In my case? Hell, it's a great stress reliever at a time there's lots of stress... imagine having to defend that I'm not Jack the Ripper by showing stories I've written to my family & her family because she's telling people total shit about me as a justification for choosing divorce... Sadly, it isn't pornography at all that's the root of the problem, but trust... or the lack thereof. & then pornography can become an excuse... but if i'd never seen a playboy or a penthouse letter the trust issue wouldn't have changed, I'd just have that many fewer interesting stories i choose NOT to tell, because they're private & wouldn't mean anything to anyone else.

Wayyyy too long & wayyy too personal, so to the few that read this far, my apologies.

Porn 'use' is something to be enjoyed by adults of either sex, whether single, involved, or married. It's not a crime, sin, or disease.

Now stop reading & check out the new additions to adult models, centerfolds, or porn stars...

or better yet, sign off, shut down, & go tell the person who's special to you that they're special to you... & show it to them!

Pax
RA
 
Porn has only enhanced my relationships.
Mine too. She falls asleep on the couch half way through the daily show...and I go spank it to porn...I have a great marriage.
 
I've been in relationships where porn is "allowed" by my girlfriend, even watched some together for stimulation/exploration purposes. I've also been (and am currently) in a relationship where porn is strictly verboten. Being a porn addict, I'm still watching/looking either way.

For my part, I've found that my relationships with "porn-friendly" women have not been successful. I'm sure there's all kinds of psychological studies to explain this, but...

I've also found that in a relationship where porn is not allowed, I tend to have sex with my fiancee more often when I haven't been looking at porn for awhile- it's like my head's out of the fantasy land of silicon queens and in-your-eye-cumshots, and "normal" sex with a "normal" woman seems more appealing to me.

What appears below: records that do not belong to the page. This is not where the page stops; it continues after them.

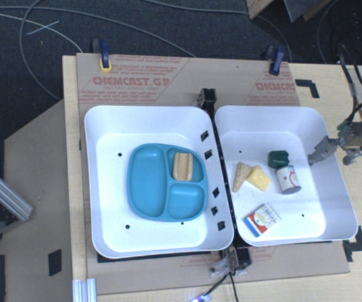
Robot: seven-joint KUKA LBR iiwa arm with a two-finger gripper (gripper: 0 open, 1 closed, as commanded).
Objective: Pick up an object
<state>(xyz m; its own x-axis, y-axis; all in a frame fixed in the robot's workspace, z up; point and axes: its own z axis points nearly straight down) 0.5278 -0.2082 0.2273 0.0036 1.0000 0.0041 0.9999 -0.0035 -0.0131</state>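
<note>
The bench sheet [144,75] reads "CHEMCAST GP" in red.

Two white bins sit side by side on the desk, the left bin [99,168] and the right bin [332,206]; one blue divided plate [149,187] lies in the left bin, with one tan bread piece [182,166] in its upper right compartment; right of the plate, in the other bin, lie two yellow wedges [251,177], one green object [278,159], one small can [288,180] and one small carton [262,219].
</note>
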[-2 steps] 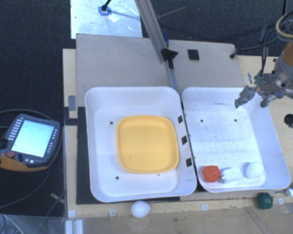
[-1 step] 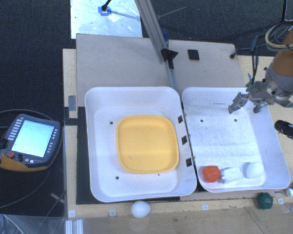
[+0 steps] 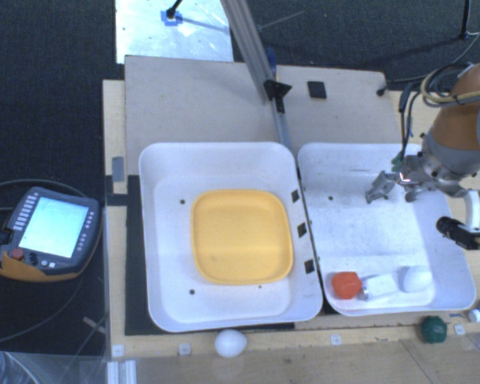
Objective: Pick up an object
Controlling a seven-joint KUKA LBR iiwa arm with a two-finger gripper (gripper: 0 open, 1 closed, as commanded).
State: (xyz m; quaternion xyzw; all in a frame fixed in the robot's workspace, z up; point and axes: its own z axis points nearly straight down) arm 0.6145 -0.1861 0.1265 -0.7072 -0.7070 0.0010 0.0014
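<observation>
The jaws hang over the upper part of the right bin; how far they are parted cannot be told, and nothing shows between them. Along that bin's lower edge lie an orange object, a white piece and a white ball. The left bin holds a yellow plate.
</observation>
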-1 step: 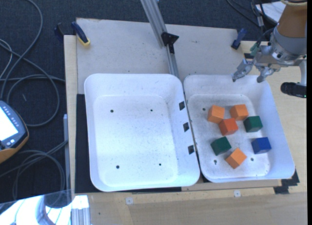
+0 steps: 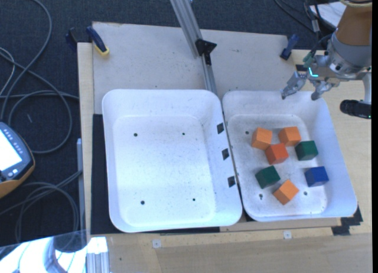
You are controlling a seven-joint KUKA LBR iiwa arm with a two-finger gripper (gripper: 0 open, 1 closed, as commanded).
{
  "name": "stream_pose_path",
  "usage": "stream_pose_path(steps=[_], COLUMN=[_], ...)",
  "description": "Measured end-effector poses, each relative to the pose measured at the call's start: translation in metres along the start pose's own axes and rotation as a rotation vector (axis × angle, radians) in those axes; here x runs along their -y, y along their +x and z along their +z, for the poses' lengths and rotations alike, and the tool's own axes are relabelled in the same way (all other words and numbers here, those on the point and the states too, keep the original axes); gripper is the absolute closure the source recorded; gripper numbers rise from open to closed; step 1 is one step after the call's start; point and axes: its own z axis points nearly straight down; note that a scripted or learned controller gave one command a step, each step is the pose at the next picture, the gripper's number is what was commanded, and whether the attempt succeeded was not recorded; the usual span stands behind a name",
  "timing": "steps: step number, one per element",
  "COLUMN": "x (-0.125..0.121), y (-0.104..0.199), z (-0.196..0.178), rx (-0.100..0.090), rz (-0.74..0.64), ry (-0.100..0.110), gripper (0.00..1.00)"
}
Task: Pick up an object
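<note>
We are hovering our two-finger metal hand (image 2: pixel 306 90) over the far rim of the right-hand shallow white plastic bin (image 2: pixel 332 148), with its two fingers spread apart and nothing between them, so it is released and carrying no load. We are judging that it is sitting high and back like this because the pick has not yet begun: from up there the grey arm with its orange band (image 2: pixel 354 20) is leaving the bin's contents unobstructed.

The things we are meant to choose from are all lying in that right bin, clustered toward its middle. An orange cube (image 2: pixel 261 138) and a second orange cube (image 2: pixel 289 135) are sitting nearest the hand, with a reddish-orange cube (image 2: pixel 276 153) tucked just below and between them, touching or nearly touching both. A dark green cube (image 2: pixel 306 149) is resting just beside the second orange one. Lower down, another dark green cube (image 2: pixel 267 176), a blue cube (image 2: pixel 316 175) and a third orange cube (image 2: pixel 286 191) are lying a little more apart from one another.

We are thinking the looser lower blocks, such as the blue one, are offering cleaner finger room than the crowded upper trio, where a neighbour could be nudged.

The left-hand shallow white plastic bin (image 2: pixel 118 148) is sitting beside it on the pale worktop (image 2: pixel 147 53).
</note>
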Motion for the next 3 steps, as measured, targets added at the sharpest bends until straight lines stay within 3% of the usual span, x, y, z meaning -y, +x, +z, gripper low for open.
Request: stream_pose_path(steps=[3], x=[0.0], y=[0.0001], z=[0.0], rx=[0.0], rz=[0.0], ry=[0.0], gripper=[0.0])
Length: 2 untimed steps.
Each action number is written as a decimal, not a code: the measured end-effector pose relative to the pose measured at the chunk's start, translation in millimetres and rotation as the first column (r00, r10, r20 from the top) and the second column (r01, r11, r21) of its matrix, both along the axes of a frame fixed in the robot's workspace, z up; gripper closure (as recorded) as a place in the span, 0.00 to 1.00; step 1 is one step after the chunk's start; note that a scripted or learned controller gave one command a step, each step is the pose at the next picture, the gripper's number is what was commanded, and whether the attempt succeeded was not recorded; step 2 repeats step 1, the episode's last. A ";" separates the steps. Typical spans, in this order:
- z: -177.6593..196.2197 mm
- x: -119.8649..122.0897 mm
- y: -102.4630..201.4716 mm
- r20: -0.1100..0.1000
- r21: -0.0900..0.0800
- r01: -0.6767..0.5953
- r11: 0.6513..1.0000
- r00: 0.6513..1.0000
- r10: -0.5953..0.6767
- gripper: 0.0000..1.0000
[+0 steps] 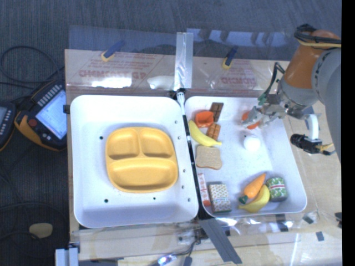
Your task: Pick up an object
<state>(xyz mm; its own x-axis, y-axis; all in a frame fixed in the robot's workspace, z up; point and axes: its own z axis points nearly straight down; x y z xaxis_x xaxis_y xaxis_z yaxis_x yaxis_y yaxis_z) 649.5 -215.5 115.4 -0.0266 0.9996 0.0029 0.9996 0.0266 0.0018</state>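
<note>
My gripper hangs low over the far part of the right bin, with the grey arm and its orange band leading away to the upper right. A small orange-red piece shows right at the gripper's left side; whether it is gripped I cannot tell. A white egg lies just below the gripper, apart from it. Further left are a banana, an orange cup and a brown bar.
In the right bin also lie a bread slice, a small box, a carrot on a second banana, and a green can. The left bin holds a yellow divided plate. A pendant sits off to the left.
</note>
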 end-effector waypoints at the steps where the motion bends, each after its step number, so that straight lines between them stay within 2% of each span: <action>1: 86.9 19.4 91.3 -0.002 -0.004 0.062 0.998 0.998 -0.062 1.00; 2: 86.9 19.4 91.3 -0.002 -0.004 0.062 0.998 0.998 -0.062 1.00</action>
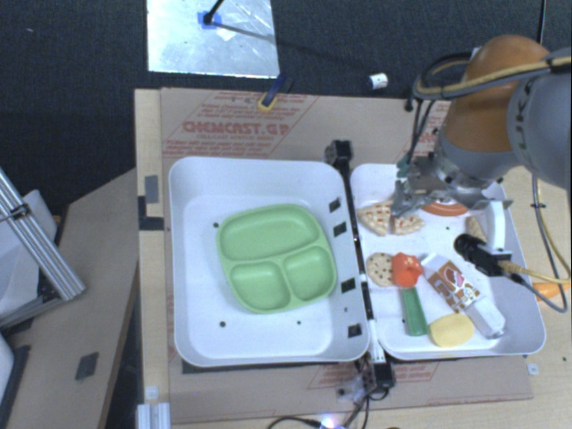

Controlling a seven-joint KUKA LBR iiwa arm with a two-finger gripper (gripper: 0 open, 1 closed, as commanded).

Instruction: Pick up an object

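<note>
White plastic forms the two shallow bins: the left bin (192, 266) lies well to the left of the gripper (407, 195), and the right bin (527, 329) lies under it. Above the gripper the grey arm (500, 105) with its orange band is seen reaching in from the right. A green divided tray (273, 257) is set in the left bin, well apart from the tool. Directly beneath and just left of the gripper a flat pizza slice (389, 219) is found; whether it is touched cannot be told, nor how far the tool is open, and nothing is seen held. Below the gripper, farther off, a wrapped snack bar (460, 291) is laid aslant, with a green stick (413, 311) and a yellow lemon-like piece (452, 331) nearby. A round cookie (380, 268) and a red tomato-like piece (407, 269) rest side by side, touching, between the pizza slice and the stick.
</note>
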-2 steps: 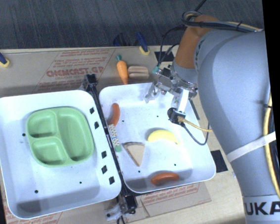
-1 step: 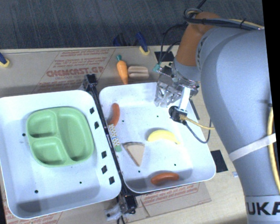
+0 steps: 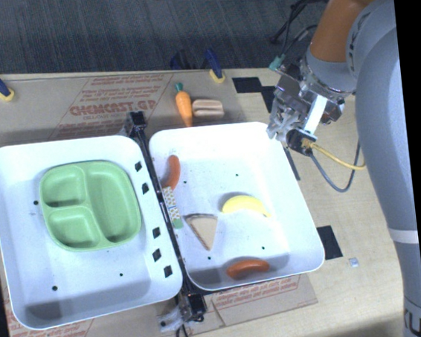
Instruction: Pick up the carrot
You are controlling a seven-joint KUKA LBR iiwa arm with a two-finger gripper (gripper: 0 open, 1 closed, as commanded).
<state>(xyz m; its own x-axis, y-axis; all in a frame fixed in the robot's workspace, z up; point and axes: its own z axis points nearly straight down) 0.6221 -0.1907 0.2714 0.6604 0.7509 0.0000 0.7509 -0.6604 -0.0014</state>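
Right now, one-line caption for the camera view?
Gripper hovers at right bin's corner; carrot lies outside, behind it.

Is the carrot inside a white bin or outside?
Outside. The carrot lies on the cardboard behind the right bin, beside a small sandwich toy.

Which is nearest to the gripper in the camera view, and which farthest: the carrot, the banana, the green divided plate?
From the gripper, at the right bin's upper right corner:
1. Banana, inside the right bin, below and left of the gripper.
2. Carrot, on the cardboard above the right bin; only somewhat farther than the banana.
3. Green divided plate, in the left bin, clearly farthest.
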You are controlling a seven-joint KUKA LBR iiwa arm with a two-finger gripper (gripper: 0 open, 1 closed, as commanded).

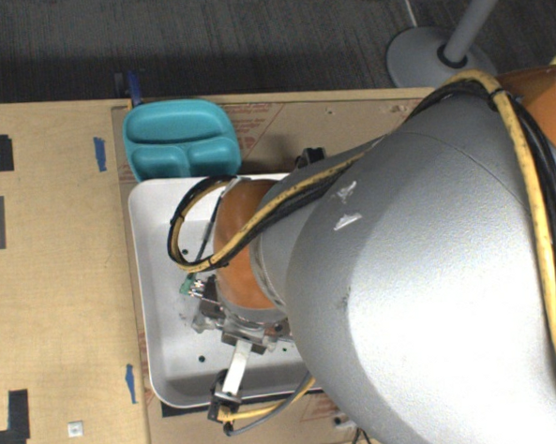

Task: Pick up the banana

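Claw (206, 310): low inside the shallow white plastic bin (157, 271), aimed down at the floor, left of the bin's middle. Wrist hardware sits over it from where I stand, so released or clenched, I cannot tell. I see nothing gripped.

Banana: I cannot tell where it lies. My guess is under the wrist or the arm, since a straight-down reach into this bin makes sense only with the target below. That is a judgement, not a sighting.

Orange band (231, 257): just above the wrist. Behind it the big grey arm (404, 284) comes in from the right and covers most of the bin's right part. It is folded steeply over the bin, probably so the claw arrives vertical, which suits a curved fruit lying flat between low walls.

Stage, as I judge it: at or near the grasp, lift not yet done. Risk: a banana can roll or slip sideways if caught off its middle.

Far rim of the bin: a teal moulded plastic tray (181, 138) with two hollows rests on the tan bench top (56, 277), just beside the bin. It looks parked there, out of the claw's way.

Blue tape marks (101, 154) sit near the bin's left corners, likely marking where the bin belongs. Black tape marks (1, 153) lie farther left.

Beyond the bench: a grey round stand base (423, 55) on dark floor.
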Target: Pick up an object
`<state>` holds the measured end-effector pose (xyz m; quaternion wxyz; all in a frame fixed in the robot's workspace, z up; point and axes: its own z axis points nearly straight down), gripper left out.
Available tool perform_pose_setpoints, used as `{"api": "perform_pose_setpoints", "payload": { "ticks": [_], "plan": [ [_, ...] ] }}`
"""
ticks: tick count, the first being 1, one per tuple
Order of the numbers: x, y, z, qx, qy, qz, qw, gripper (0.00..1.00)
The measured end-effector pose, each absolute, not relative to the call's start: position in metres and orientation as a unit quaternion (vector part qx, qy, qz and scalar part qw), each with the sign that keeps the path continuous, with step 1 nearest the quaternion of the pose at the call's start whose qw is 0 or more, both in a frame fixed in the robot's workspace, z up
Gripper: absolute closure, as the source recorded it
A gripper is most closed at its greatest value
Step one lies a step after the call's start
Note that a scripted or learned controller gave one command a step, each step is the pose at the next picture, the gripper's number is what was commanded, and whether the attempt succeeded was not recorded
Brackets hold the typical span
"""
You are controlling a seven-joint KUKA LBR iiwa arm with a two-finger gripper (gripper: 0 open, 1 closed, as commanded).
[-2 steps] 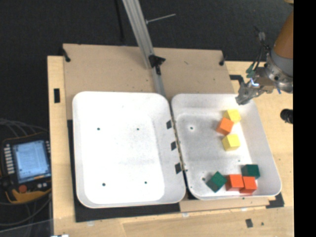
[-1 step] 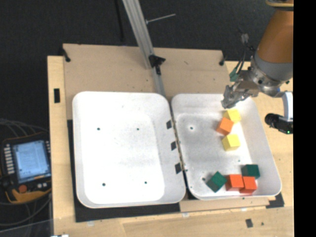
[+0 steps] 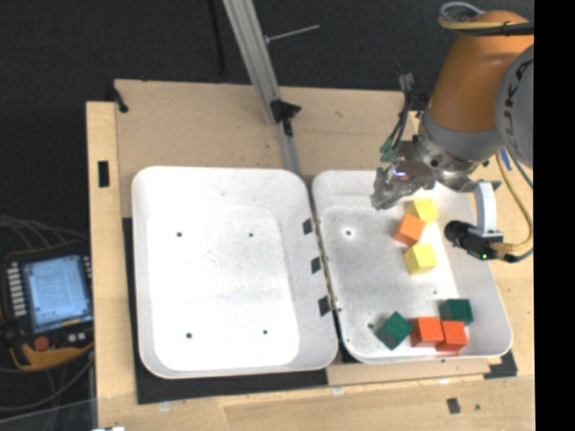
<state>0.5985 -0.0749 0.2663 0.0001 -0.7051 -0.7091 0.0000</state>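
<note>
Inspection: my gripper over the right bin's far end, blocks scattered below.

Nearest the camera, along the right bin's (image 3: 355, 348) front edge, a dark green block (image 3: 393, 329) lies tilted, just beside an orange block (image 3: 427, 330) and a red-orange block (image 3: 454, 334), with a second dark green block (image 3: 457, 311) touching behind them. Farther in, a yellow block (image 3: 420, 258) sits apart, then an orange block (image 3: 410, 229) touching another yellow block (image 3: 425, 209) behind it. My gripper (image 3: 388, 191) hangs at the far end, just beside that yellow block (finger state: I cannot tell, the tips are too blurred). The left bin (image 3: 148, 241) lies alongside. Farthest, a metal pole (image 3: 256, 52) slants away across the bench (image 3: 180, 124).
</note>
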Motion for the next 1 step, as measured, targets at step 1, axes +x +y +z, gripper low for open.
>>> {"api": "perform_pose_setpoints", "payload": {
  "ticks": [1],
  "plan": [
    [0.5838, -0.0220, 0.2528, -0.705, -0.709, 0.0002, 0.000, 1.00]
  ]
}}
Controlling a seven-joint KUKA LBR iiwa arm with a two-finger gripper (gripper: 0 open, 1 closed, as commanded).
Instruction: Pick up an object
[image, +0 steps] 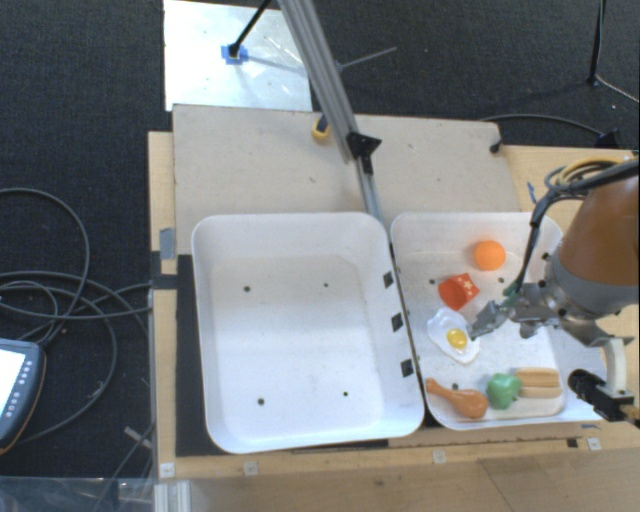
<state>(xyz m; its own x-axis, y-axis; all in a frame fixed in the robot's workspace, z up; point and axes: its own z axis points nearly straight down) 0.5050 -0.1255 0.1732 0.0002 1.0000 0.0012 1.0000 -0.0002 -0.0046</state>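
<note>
Near the right bin's front edge lie a chicken drumstick, green toy and hot dog; the gripper, fingers slightly apart and empty, hovers beside the fried egg, best approached straight down, with red piece and orange ball toward the back.

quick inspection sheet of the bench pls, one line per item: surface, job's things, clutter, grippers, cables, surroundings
Surface: wooden bench bearing a left bin and a right bin, side by side.
Job's things: in the right bin, orange ball, red block, fried egg, drumstick, green piece, hot dog.
Clutter: nothing seen.
Grippers: gripper low over the right bin, beside the egg; nothing seen between the jaws.
Cables: loops on the floor at left; cable bundle on the arm.
Surroundings: dark carpet; metal pole; handheld screen.
</note>
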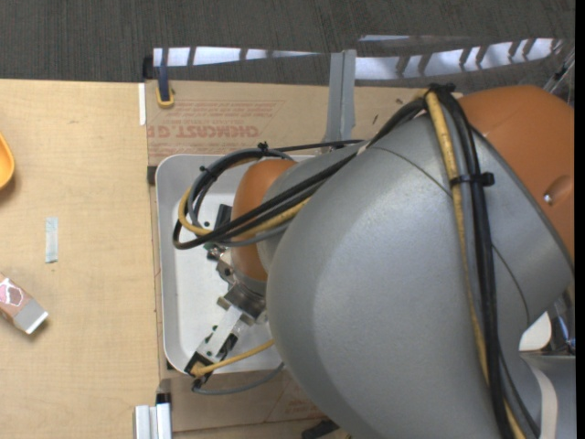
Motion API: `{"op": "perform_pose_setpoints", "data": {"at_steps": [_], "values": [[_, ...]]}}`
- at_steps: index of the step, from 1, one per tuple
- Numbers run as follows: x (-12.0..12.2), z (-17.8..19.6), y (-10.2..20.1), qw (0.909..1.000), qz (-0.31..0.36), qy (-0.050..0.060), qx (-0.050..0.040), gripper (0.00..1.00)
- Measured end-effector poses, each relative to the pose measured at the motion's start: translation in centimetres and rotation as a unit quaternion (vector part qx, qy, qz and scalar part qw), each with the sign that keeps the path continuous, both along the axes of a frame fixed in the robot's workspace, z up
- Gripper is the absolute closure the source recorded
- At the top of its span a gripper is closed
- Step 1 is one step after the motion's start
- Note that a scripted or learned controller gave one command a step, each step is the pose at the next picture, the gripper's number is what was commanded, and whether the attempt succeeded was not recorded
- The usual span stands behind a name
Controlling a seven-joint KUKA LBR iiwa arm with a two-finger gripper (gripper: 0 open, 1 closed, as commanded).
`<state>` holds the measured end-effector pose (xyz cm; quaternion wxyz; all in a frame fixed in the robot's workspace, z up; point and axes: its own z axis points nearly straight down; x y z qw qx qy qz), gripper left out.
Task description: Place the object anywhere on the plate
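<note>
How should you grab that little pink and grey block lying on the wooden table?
Pinch the small pink and grey block across its long sides, mid-length, coming straight down. It lies flat and slanted, so the grip would probably need turning to match.

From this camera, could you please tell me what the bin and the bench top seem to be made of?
The bin looks like smooth white plastic: it has an even, slightly glossy surface and rounded corners. The bench top looks like light wood or a wood-look laminate: it is tan and matte with faint grain. I cannot tell which.
</note>
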<state>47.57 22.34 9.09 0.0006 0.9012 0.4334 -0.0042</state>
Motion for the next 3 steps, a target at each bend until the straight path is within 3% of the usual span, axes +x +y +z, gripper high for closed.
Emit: {"op": "perform_pose_setpoints", "data": {"at_steps": [1, 2, 3], "values": [[0.0, -0.1, -5.0, 0.9991, 0.043, 0.0, 0.0011, 1.0], [0.1, -0.1, -1.4, 0.9117, 0.411, 0.001, 0.0033, 1.0], [0.1, -0.1, -1.4, 0.9117, 0.411, 0.001, 0.0032, 0.0]]}}
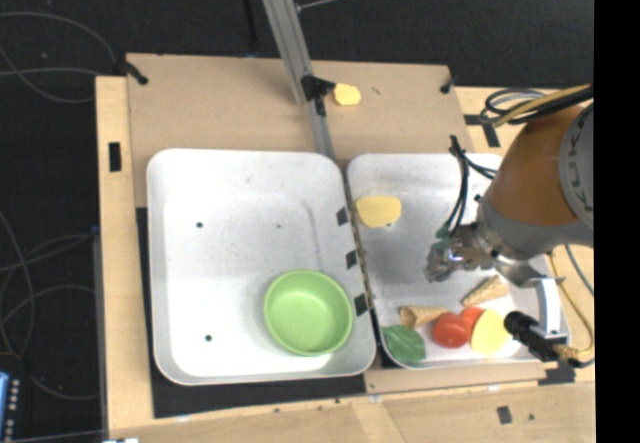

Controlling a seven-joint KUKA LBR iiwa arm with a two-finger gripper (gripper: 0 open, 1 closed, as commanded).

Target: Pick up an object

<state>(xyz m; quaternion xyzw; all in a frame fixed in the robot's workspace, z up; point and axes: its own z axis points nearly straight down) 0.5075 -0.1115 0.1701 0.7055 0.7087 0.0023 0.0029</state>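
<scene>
My gripper (440,264) hangs low over the middle of the right bin (420,181), at the end of the grey and orange arm coming in from the right. Just below it, along the bin's front edge, lie a tan wedge (483,290), a small tan piece (418,315), a green leaf-like piece (404,342), a red object (451,329) and a yellow object (489,333). A pale yellow object (379,210) rests by the bin's left wall, up and left of the gripper. Nothing shows between the fingers.
The left bin (220,221) holds a green bowl (308,311) near its front right corner. A small yellow piece (347,95) lies on the brown board behind the bins, beside a slanted metal pole (285,21). Cables trail at the right.
</scene>
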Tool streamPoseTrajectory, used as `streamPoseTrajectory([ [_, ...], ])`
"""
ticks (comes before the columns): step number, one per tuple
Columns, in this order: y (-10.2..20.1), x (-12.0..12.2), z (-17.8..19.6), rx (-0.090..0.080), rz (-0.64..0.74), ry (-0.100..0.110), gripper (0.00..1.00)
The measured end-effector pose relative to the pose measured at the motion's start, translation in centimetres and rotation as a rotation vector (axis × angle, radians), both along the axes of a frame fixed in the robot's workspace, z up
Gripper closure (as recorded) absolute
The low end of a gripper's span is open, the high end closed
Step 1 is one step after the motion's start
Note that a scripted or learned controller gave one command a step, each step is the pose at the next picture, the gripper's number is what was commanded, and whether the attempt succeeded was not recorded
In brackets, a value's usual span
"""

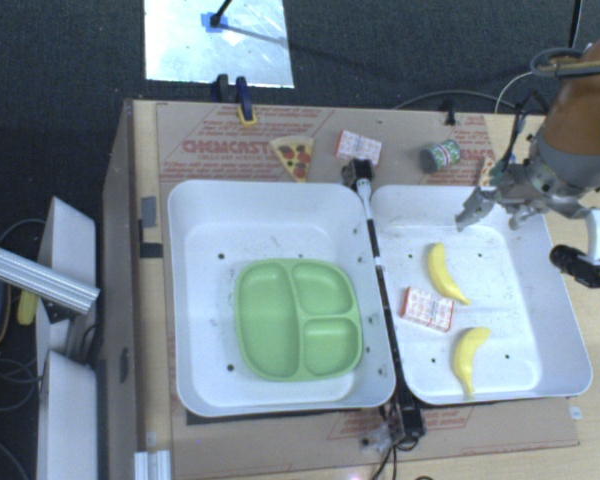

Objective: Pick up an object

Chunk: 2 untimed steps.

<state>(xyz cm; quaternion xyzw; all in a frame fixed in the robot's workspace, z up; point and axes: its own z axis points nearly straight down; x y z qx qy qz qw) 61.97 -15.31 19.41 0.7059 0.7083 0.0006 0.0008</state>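
Nearest, in the right bin (560, 353), lies a yellow banana (468, 356) close to the front wall, with a small red-and-white packet (427, 309) just behind it and a second banana (444, 273) beyond that; any of the three could be the thing to pick. Left bin (195, 268) holds a green divided plate (300, 318), its three compartments bare. Farther back, the pincer (500, 203) hangs over the right bin's far edge, fingers spread and nothing between them. Risks, as I judge: the bananas are curved and smooth, so a closing grip may squirt one sideways; the packet lies flat and may give the fingers no purchase. On the counter (400, 133) behind the bins sit a pizza-slice toy (293, 155), another packet (358, 147) and a small can (442, 154).
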Motion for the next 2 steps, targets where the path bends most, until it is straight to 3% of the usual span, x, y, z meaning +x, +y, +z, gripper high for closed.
streamPoseTrajectory([
  [1,3.3,1.0,-11.0,0.0,0.001,0.0,0.0],
  [2,3.3,1.2,-9.8,0.0,0.003,-0.003,1.0],
])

I'm kind of echoing what others are saying here, just in my own words - but that's what a message board is all about, right :)
 
My wife does not approve of my porn viewing. I personally do not think it takes anything away from my marriage - it actually enhances it. I have never cheated on my wife and I think part of that is that I can safely and sanely look (among other things) at other women.

Ironically she caught me last week looking at Freeones and was very mad for a day - the next day the makeup sex was great!